Step 3: Verify routing

Send two requests with the same prefix and verify both reach the same vLLM replica.

Create two request payloads that share the same content in the first message.

echo '{"max_tokens":24,"messages":[{"content":"Hi, here'\''s some system prompt: hi hi hi hi hi hi hi hi hi hi.For user 3, here are some other context: hi hi hi hi hi hi hi hi hi hi hi hi hi hi hi hi hi hi hi hi hi hi hi hi hi hi hi hi hi hi hi hi hi hi hi hi hi hi hi hi hi hi hi hi hi hi hi hi hi hi hi hi hi hi hi hi hi hi hi hi hi hi hi hi hi hi hi hi hi hi hi hi hi hi hi hi hi hi hi hi hi hi hi hi hi hi hi hi hi hi hi hi hi hi hi hi hi hi hi hi hi hi hi hi hi hi hi hi hi hi hi.I would like to test your intelligence. for this purpose I would like you to play zork. you can interact with the game by typing in commands. I will forward these commands to the game and type in any response. are you ready?","role":"user"}],"model":"Qwen3-32B","stream":true,"stream_options":{"include_usage":true},"temperature":0}' > round1.txt

echo '{"max_tokens":3,"messages":[{"content":"Hi, here'\''s some system prompt: hi hi hi hi hi hi hi hi hi hi.For user 3, here are some other context: hi hi hi hi hi hi hi hi hi hi hi hi hi hi hi hi hi hi hi hi hi hi hi hi hi hi hi hi hi hi hi hi hi hi hi hi hi hi hi hi hi hi hi hi hi hi hi hi hi hi hi hi hi hi hi hi hi hi hi hi hi hi hi hi hi hi hi hi hi hi hi hi hi hi hi hi hi hi hi hi hi hi hi hi hi hi hi hi hi hi hi hi hi hi hi hi hi hi hi hi hi hi hi hi hi hi hi hi hi hi hi hi hi hi hi hi hi hi hi hi.I would like to test your intelligence. for this purpose I would like you to play zork. you can interact with the game by typing in commands. I will forward these commands to the game and type in any response. are you ready?","role":"user"},{"content":"Hi there! It looks like you'\''re setting up a fun test. I'\''m ready to play Zork! You can","role":"assistant"},{"content":"% zork\nWelcome to Dungeon. This version created 11-MAR-91.\nYou are in an open field west of a big white house with a boarded\nfront door.\nThere is a small mailbox here.\n>","role":"user"},{"content":"Great!","role":"assistant"},{"content":"Opening the mailbox reveals:\n A leaflet.\n>","role":"user"}],"model":"Qwen3-32B","stream":true,"stream_options":{"include_usage":true},"temperature":0}' > round2.txt

Get the gateway's public IP address.

export GATEWAY_IP=$(kubectl get gateway/inference-gateway -o jsonpath='{.status.addresses[0].value}')

Send both requests.

curl -X POST $GATEWAY_IP:8080/v1/chat/completions -H 'Content-Type: application/json' -d @./round1.txt
curl -X POST $GATEWAY_IP:8080/v1/chat/completions -H 'Content-Type: application/json' -d @./round2.txt

Check the inference extension logs. Both entries should show the same endpoint.Address, confirming both requests reached the same vLLM replica.

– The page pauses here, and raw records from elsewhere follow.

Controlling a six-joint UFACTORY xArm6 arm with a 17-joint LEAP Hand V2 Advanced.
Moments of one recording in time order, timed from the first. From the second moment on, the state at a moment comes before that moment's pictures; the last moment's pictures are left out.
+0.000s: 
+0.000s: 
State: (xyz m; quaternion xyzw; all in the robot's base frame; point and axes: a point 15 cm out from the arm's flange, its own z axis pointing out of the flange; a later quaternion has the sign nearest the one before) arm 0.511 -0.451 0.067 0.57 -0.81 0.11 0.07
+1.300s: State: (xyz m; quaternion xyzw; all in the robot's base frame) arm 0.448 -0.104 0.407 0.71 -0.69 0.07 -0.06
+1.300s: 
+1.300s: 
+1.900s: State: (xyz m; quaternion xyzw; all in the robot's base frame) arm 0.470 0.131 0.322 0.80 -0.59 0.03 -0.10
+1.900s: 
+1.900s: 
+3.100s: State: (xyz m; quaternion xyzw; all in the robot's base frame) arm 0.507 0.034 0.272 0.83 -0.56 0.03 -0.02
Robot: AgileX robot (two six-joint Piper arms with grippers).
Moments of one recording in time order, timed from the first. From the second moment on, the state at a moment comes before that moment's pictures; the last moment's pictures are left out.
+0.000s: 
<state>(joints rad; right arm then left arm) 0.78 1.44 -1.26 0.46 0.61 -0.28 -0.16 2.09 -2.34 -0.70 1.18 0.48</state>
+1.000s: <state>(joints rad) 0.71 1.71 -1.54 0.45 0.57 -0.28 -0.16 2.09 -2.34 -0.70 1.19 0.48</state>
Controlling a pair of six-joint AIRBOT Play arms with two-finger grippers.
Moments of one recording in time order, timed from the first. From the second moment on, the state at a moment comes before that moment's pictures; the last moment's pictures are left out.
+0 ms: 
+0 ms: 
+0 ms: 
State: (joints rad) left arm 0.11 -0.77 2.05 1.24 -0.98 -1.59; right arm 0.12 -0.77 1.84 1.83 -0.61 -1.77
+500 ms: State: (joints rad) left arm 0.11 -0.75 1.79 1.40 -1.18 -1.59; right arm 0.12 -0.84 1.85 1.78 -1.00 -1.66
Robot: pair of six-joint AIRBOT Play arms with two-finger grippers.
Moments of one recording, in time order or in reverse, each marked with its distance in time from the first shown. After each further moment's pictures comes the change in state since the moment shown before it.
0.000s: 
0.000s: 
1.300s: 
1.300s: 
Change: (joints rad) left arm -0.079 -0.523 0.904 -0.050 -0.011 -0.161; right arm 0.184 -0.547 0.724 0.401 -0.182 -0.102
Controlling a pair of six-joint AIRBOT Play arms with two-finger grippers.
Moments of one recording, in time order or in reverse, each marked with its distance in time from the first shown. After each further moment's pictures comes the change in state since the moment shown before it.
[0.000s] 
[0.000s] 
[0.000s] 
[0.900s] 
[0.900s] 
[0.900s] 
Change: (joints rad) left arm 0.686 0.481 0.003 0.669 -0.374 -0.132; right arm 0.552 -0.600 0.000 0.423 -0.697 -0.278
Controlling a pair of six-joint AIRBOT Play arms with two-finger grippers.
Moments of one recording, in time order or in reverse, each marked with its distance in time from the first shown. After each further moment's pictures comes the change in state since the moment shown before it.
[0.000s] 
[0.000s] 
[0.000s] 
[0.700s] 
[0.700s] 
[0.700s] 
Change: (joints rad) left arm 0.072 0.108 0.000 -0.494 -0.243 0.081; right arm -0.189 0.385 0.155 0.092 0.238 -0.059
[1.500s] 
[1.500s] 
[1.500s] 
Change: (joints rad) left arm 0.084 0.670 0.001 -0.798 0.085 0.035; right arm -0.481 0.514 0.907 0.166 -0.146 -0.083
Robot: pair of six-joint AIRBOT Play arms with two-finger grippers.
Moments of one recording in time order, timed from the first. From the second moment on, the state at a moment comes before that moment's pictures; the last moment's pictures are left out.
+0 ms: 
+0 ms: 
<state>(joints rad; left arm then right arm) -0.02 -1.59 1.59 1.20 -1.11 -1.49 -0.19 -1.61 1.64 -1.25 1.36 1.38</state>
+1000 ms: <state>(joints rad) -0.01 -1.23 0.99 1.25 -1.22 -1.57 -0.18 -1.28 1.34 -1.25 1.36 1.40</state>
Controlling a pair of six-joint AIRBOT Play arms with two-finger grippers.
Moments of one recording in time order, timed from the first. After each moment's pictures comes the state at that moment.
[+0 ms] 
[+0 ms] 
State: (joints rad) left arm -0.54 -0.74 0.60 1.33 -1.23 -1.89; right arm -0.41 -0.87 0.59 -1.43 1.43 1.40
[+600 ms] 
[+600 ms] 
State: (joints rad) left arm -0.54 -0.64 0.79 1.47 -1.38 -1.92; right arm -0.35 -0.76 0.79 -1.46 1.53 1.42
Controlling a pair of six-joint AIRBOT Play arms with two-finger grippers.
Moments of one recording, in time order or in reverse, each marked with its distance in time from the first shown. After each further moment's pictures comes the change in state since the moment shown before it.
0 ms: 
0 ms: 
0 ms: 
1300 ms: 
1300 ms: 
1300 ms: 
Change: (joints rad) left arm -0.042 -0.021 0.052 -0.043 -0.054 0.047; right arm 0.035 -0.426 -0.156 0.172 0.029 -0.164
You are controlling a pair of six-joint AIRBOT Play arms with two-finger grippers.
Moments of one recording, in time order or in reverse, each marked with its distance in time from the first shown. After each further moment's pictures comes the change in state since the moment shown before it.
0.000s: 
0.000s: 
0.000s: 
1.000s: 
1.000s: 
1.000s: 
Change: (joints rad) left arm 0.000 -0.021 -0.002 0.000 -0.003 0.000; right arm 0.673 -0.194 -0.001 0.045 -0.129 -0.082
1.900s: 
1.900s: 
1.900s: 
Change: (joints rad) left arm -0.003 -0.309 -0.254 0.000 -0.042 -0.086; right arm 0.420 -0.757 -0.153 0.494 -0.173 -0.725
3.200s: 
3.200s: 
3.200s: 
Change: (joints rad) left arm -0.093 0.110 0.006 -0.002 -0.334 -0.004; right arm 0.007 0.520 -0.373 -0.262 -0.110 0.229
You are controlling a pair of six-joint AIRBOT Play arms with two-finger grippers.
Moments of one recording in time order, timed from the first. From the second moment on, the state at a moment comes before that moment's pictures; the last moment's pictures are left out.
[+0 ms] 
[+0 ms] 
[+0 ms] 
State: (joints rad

kubectl logs deploy/epp-default-qwen-inference-pool -n envoy-gateway-system | grep "handled"

Expected output:

2025-08-19T10:16:12Z	LEVEL(-2)	requestcontrol/director.go:278	Request handled	{"x-request-id": "00d5c24e-b3c8-461d-9848-7bb233243eb9", "model": "Qwen3-32B", "resolvedTargetModel": "Qwen3-32B", "criticality": "Critical", "model": "Qwen3-32B", "targetModel": "Qwen3-32B", "endpoint": "{NamespacedName:default/qwen3-779c54544f-9c4vz Address:10.0.0.5 Labels:map[app:qwen3 pod-template-hash:779c54544f]}"}
2025-08-19T10:16:19Z	LEVEL(-2)	requestcontrol/director.go:278	Request handled	{"x-request-id": "401925f5-fe65-46e3-8494-5afd83921ba5", "model": "Qwen3-32B", "resolvedTargetModel": "Qwen3-32B", "criticality": "Critical", "model": "Qwen3-32B", "targetModel": "Qwen3-32B", "endpoint": "{NamespacedName:default/qwen3-779c54544f-9c4vz Address:10.0.0.5 Labels:map[app:qwen3 pod-template-hash:779c54544f]}"}

In this example, both requests show Address:10.0.0.5, confirming they were routed to the same pod.